December 2, 2024
Faculty News
Promenade on the historic Vermannskai

Professor Frank Sleegers has been on sabbatical in Germany since his promotion from Associate to Full Professor in the summer. One of his main focuses has been walking along the traces of a public art project he co-founded in Hamburg's port area in 2003. The project invited for discovery tours around site-specific art and performances in the wilderness of the overlooked urban fringe of Hamburg’s port area. Some portions of the port have transformed in the last 20 years as part of the Hafencity or the IBA Hamburg and made place for new living and working. Other places still contain the wild magic of abandonment. Can we learn something about the role of unplanned and undesigned areas in landscape architecture? 

Professor Sleegers at the IFLA conference in Budapest

On October 17-18, Sleegers attended the 35th IFLA Europe Regional Conference, hosted by the Hungarian Association of Landscape Architects (HALA). Together, UMass LARP and the Department of Landscape Planning and Regional Development at the Hungarian University of Agriculture and Life Sciences will hold the 8th Fábos Conference on Landscape and Greenway Planning with UMass LARP on April 11-13, 2025 at UMass Amherst.

Captain Holly

Between research and conferences, Professor Sleegers enjoyed daylong expeditions in the wilderness of Hamburg's port area with the company of his tenacious Australian Shepherd, Captain Holly. 

Sleegers presenting "Playing or Planning? Urban Voids, Wilderness and City Planning" at the Politecnico di Milano Department of Architecture and Urban Studies.

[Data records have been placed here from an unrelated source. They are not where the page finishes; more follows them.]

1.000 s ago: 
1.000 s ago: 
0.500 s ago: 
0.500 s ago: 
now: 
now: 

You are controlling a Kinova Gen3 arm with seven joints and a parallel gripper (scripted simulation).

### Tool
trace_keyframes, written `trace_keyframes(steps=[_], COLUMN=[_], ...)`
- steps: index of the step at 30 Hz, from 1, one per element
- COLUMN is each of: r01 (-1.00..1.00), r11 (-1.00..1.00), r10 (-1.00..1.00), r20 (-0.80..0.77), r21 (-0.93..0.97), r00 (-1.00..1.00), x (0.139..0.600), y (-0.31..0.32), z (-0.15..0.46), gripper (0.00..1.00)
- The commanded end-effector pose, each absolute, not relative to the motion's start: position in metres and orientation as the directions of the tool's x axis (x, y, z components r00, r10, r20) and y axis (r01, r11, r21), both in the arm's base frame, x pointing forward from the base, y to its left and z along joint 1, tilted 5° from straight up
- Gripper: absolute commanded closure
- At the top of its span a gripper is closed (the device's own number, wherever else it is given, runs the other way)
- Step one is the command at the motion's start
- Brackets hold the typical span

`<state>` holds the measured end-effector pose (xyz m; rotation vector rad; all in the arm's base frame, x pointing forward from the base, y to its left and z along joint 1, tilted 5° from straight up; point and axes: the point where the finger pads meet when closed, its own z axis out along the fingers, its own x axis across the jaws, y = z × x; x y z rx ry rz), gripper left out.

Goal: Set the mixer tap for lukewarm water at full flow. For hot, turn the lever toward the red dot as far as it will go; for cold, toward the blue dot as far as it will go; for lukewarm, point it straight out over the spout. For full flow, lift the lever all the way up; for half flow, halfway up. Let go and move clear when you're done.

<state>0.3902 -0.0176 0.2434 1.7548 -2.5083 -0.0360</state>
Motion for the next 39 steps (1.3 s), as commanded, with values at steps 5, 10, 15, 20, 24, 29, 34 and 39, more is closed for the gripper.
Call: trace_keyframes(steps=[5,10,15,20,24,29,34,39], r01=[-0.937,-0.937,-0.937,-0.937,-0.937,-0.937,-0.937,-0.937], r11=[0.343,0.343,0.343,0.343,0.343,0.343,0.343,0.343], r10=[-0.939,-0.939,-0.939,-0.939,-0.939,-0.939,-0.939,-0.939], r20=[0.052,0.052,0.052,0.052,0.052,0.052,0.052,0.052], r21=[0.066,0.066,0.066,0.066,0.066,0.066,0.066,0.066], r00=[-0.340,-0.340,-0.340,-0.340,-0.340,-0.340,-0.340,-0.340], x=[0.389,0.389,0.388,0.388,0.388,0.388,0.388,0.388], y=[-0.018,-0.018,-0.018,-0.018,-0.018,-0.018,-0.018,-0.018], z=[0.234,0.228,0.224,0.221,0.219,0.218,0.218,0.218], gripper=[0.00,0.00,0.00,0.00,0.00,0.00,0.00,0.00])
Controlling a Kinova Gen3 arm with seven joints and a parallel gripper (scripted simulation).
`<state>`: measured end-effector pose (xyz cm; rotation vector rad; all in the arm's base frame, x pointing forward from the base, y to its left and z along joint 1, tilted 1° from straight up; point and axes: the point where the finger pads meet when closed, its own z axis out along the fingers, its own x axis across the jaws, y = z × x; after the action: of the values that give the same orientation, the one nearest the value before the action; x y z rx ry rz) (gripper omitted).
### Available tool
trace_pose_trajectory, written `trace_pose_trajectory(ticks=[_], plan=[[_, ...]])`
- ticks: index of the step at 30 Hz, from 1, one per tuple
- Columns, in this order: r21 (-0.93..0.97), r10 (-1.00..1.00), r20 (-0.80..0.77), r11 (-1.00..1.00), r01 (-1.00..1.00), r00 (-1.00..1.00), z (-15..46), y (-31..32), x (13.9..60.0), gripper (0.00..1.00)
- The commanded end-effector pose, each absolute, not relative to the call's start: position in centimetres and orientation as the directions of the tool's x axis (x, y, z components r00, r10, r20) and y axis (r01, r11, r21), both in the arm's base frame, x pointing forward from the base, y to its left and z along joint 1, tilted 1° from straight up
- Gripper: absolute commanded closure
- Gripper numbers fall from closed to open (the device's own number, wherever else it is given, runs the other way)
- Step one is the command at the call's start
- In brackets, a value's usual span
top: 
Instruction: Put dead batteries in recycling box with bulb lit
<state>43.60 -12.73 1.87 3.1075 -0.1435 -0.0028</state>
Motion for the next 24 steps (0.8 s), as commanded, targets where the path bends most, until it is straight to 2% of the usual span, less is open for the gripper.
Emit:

In November, Sleegers presented "Playing or Planning? Urban Voids, Wilderness and City Planning" at the Politecnico di Milano Department of Architecture and Urban Studies.

Between an abandoned storage shed at the Saalhafen

As the year comes to a close, Sleegers looks forward to the publication of two journal articles in 2025: “Gustav Lange and the Role of Design Composition at Mauerpark Berlin” and a book review of “Postindustrial DIY: Recovering American Rust Belt Icons” by Daniel Campo.